The bright sun was replaced by multi-colored party lights hung from the tent poles, tiki torches–which gave everyone a quick rush when they were lit and burned off that petroleum smell–and the light from the French doors leading back into the house.

He drifted away, just on the other side of the tents where his peers were tipping back beers and refilling wines and sharing pictures on their phones from their recent trips to Italy and Ireland and Croatia. The music was loud and carried around from the back of the house past the rows of trees to the neighbors’ acre lot. They were invited and this level of noise was so unusual and it was two hours before midnight so there wasn’t a fear of a complaint. He was down to an inch and a half of liquor at the bottom of his bottle.

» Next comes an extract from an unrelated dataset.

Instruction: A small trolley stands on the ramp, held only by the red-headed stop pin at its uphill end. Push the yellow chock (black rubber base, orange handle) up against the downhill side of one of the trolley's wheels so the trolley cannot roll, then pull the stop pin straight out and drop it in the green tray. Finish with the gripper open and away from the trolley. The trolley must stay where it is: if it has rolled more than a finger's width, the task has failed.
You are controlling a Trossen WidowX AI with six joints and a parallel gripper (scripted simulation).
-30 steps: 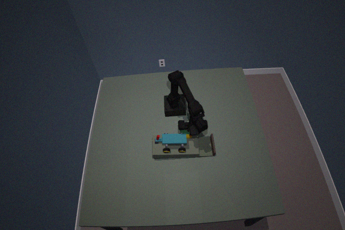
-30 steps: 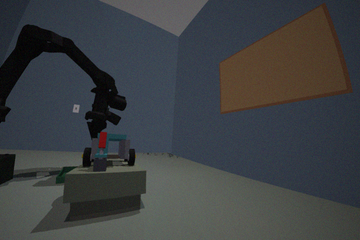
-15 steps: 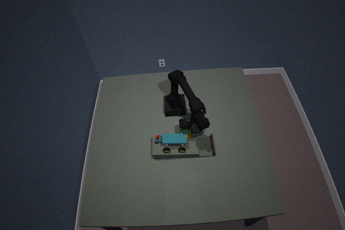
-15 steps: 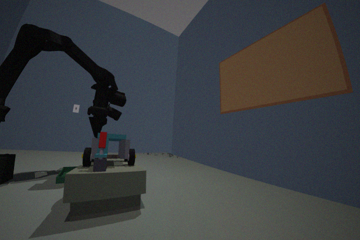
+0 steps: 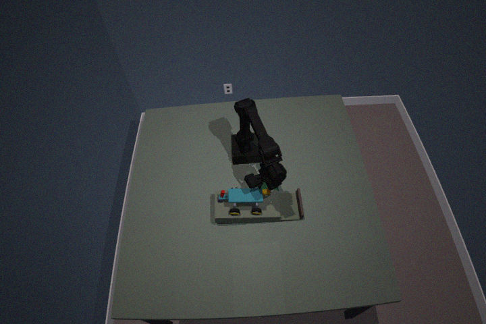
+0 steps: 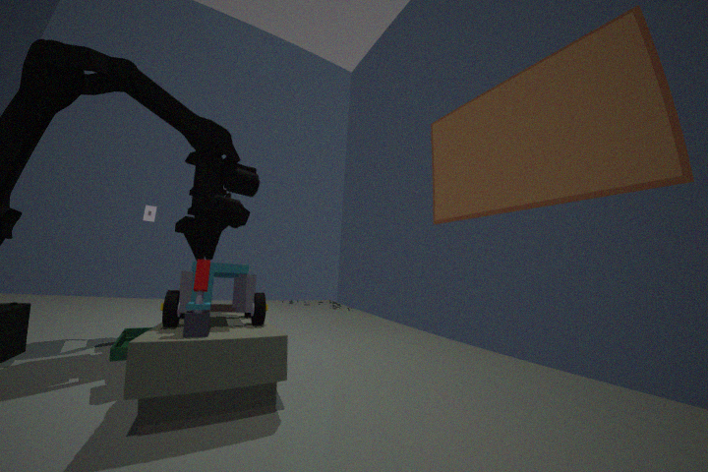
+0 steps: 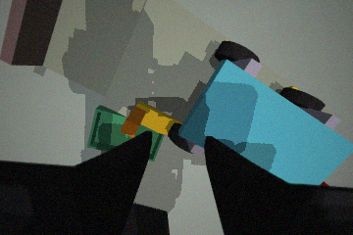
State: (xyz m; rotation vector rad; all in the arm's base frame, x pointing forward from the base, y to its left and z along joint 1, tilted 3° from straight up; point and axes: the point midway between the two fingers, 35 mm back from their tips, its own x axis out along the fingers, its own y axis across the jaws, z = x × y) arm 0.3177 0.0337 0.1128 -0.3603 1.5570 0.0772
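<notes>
The red-headed stop pin is 20 mm behind my gripper tip, 200 mm to the right of it and 30 mm below it. Also, from my gripper tip: blue trolley 20 mm ahead, 90 mm to the right, 50 mm below; then grey ramp 20 mm ahead, 90 mm to the right, 120 mm below; then yellow chock 30 mm behind, 10 mm to the left, 80 mm below.
</notes>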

It wasn’t clear which woman in the floral sundress was his wife or which clean-shaven young man in a tropical shirt was his son. Nobody was checking in with him. When the tinder was torched for the bonfire, he moved into the circle with the group of people who were now all old enough to bring their own beer to the party at someone’s parents’ house. He sat down on the almost unstable white plastic folding chair. He put the bottle on the ground between his legs and soaked in youth.

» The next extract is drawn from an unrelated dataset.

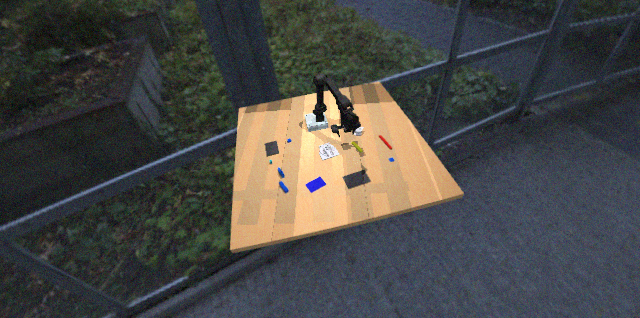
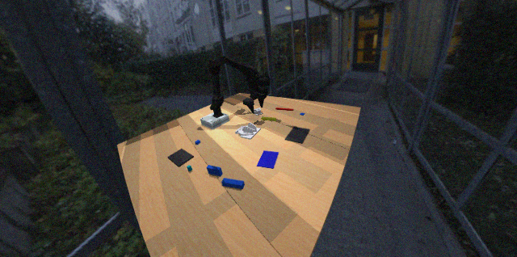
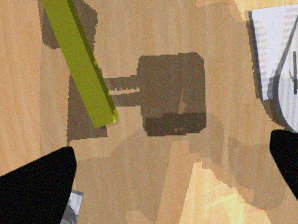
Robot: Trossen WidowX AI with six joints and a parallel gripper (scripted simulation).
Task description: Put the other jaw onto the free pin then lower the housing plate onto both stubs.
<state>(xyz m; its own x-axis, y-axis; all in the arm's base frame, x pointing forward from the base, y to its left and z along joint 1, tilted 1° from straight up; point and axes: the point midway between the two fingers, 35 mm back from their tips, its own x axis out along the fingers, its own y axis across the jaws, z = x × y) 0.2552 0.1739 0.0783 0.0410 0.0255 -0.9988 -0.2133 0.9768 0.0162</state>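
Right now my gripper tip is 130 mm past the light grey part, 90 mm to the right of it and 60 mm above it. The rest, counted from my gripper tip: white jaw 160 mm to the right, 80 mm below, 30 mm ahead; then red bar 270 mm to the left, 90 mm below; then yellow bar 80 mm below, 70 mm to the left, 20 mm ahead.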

He heard the air release from a beer can and called for one. There was a cringe from within a tropical shirt. There’s his kid. The youth next to the boxes of Miller Lite made eye contact with the oldster before he tossed him a can. Underhand rather than the rocket he just hurled to his buddy on the other side of the circle. You don’t want to bean somebody’s dad. Because no matter where the guy sat in the circle, he was somebody’s dad.

Steve pulled the last of the bourbon and opened his beer. Some in the circle around the fire were laughing uproariously. Steve was earnestly tightroping between hanging with the “kids” and dispensing fatherly advice. He was a father. He really couldn’t help it. But he was more than a little drunk, too, so he didn’t realize that he didn’t really belong in this circle. The youths welcomed him, but this wasn’t his tribe.

And then, the band started with the chords from an AC/DC tune. No, Steve. Not the air guitar. Yes. The air guitar.

Steve’s son’s girlfriend turned to him and whispered, “at least he’s not trying to twerk like Liam’s mom.” It was a small consolation, but the young man was consoled. By that and by the next rocket launch of a Miller Lite.